* **GOAL OF THE EXERCISE**
Transcribe the tail of the listing: start at the line containing "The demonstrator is" and stop after the last line, keeping every character as is and adding nothing.

[Start of section]

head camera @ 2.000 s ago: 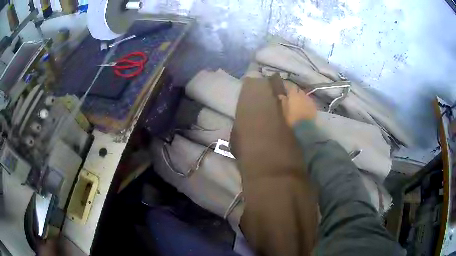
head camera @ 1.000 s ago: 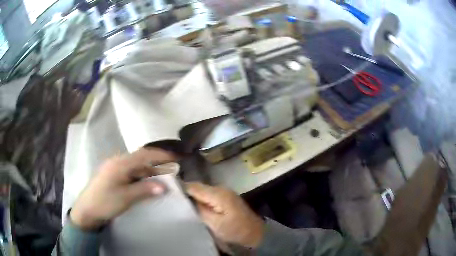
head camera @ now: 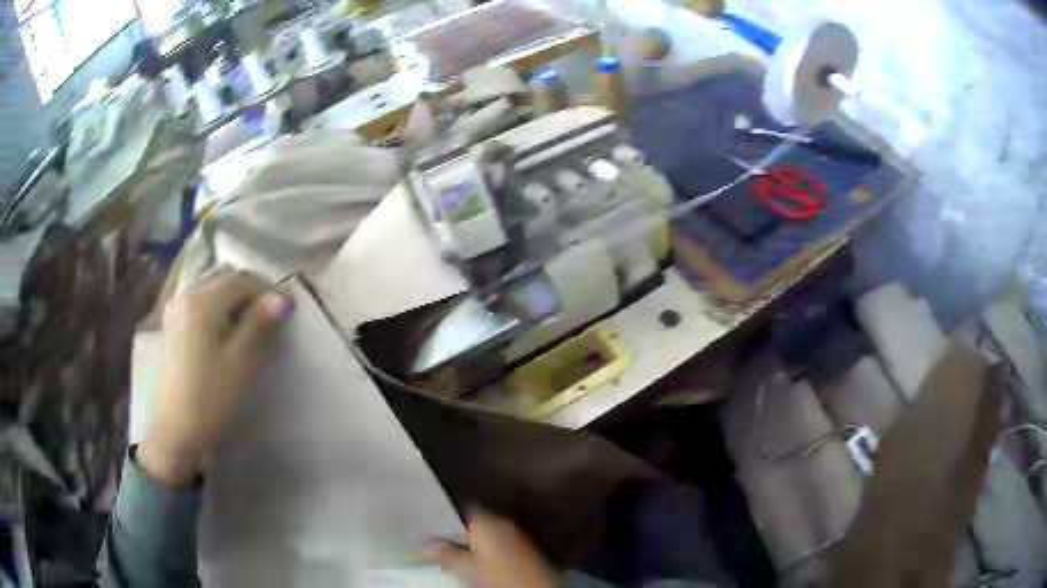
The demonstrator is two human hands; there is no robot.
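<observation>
A pale beige-grey garment panel [head camera: 310, 448] hangs in front of me, its long edge running from upper left to lower right, with brown cloth [head camera: 505, 459] under and beside it. My left hand [head camera: 218, 356] grips the panel's upper end near the corner. My right hand [head camera: 499, 557], blurred at the bottom edge, is at the panel's lower edge; its hold is unclear. The overlock machine [head camera: 465, 213] stands ahead, with more pale cloth [head camera: 390, 270] lying left of its head and by its silvery cloth plate [head camera: 465, 335].
A yellow-framed cut-out [head camera: 574, 368] is in the machine table. Red-handled scissors [head camera: 790, 193] lie on the blue mat [head camera: 735, 247]. A tape reel [head camera: 809, 71] is by the wall. Tied bundles [head camera: 804, 459] and a long brown piece [head camera: 924, 471] lie at right.
My left hand has moved up and my right hand down along the panel, so they are farther apart. The panel is spread longer and more brown cloth shows beside it.
</observation>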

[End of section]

* **TASK RESPONSE**
The demonstrator is two human hands; there is no robot.
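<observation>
A pale beige-grey garment panel [head camera: 310, 448] hangs in front of me, its long edge running from upper left to lower right, with brown cloth [head camera: 505, 459] under and beside it. My left hand [head camera: 218, 356] grips the panel's upper end near the corner. My right hand [head camera: 499, 557], blurred at the bottom edge, is at the panel's lower edge; its hold is unclear. The overlock machine [head camera: 465, 213] stands ahead, with more pale cloth [head camera: 390, 270] lying left of its head and by its silvery cloth plate [head camera: 465, 335].
A yellow-framed cut-out [head camera: 574, 368] is in the machine table. Red-handled scissors [head camera: 790, 193] lie on the blue mat [head camera: 735, 247]. A tape reel [head camera: 809, 71] is by the wall. Tied bundles [head camera: 804, 459] and a long brown piece [head camera: 924, 471] lie at right.
My left hand has moved up and my right hand down along the panel, so they are farther apart. The panel is spread longer and more brown cloth shows beside it.
</observation>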

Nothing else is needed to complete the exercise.